# Hut Fountin pen Nib ID



## Dieseldoc (Mar 14, 2018)

Was given big box of Hut Pen kit from my good friend who pass way by his wife.
Have several kits of fountain pen-roller ball that have pets missing. However I have lot of nibs sections that I want t use for kitless FP.
Unable to ID thread size or pitch.

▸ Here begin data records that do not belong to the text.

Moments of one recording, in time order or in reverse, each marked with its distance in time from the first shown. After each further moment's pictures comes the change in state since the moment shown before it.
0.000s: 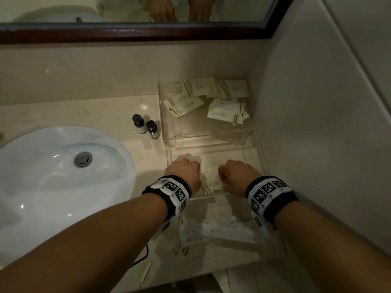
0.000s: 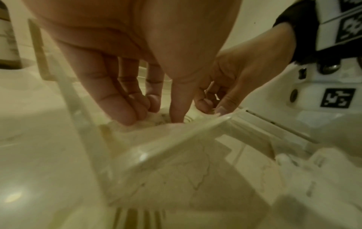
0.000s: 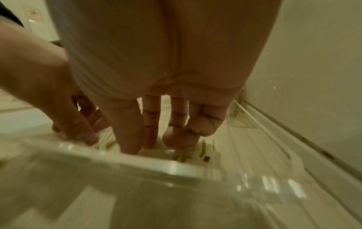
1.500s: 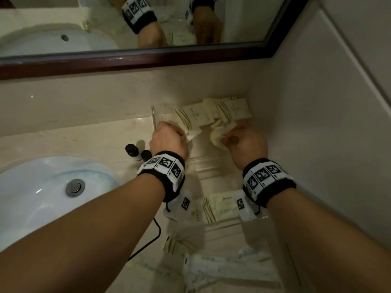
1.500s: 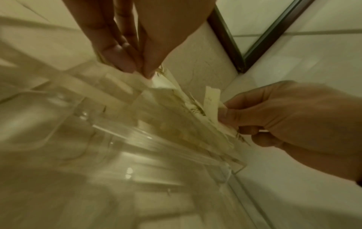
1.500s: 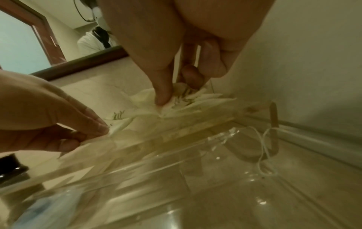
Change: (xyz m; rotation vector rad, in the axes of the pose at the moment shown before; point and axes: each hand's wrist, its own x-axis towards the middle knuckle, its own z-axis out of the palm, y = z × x) left_hand 0.099 -0.035 -0.089 -0.686 0.555 -0.406; right_hand 0.073 0.019 -0.085 0.397 0.718 0.176
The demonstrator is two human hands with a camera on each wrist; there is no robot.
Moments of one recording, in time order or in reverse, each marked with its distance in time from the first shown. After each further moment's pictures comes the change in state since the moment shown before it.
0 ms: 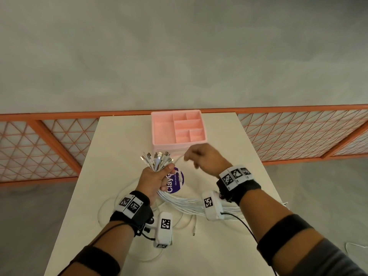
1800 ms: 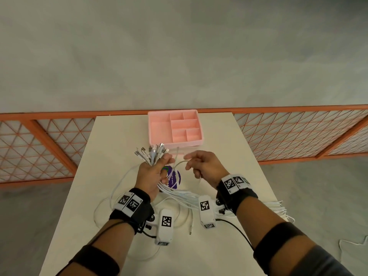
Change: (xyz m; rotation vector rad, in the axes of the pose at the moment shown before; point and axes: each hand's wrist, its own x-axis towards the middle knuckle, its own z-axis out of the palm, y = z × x) left_hand -0.010 0.012 0.016 -0.102 -0.020 0.103; right_hand -0.017 0.028 0.019 0.615 0.115 0.177
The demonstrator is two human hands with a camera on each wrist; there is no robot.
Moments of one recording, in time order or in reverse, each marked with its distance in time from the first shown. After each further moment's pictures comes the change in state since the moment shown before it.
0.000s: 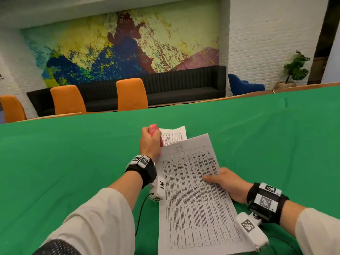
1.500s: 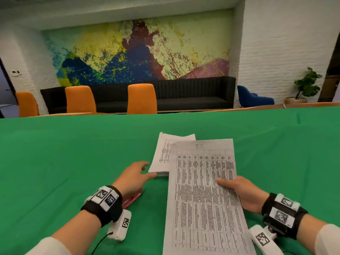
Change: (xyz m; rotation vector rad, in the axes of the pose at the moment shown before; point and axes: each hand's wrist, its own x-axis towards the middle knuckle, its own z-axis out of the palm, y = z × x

Contacted Hut without any response.
Any suggestions .
Charlie


----------



## magpens (Mar 14, 2018)

Have a look here: Pen and Pencil Kits-hutproducts.com

However, it is very unusual for vendors of pen kits to sell individual parts for those pens.

In order to identify the thread size, use a pair of calipers to measure the outside diameter of the threads.  In order to identify the pitch use a thread gauge available at many tool hardware (or related) stores (but probably not Home Depot or Lowes).


----------



## dogcatcher (Mar 14, 2018)

This can be a hit or miss project, but I have taken nuts and bolts to a real hardware store and went through their nuts and bolts section until I got them all matched up.  This is for repairing machinery, usually trying to upgrade bolts because the Chinese factory stuff was substandard.


----------



## Dieseldoc (Mar 15, 2018)

*Hut Fountain pen  Nib ID*

After looking and looking around I found that the Hut Nib is a  Heritance #6.Found that  Silver pen parts had a tap for the  #6 nib.
Place order and waiting!!!!!!


----------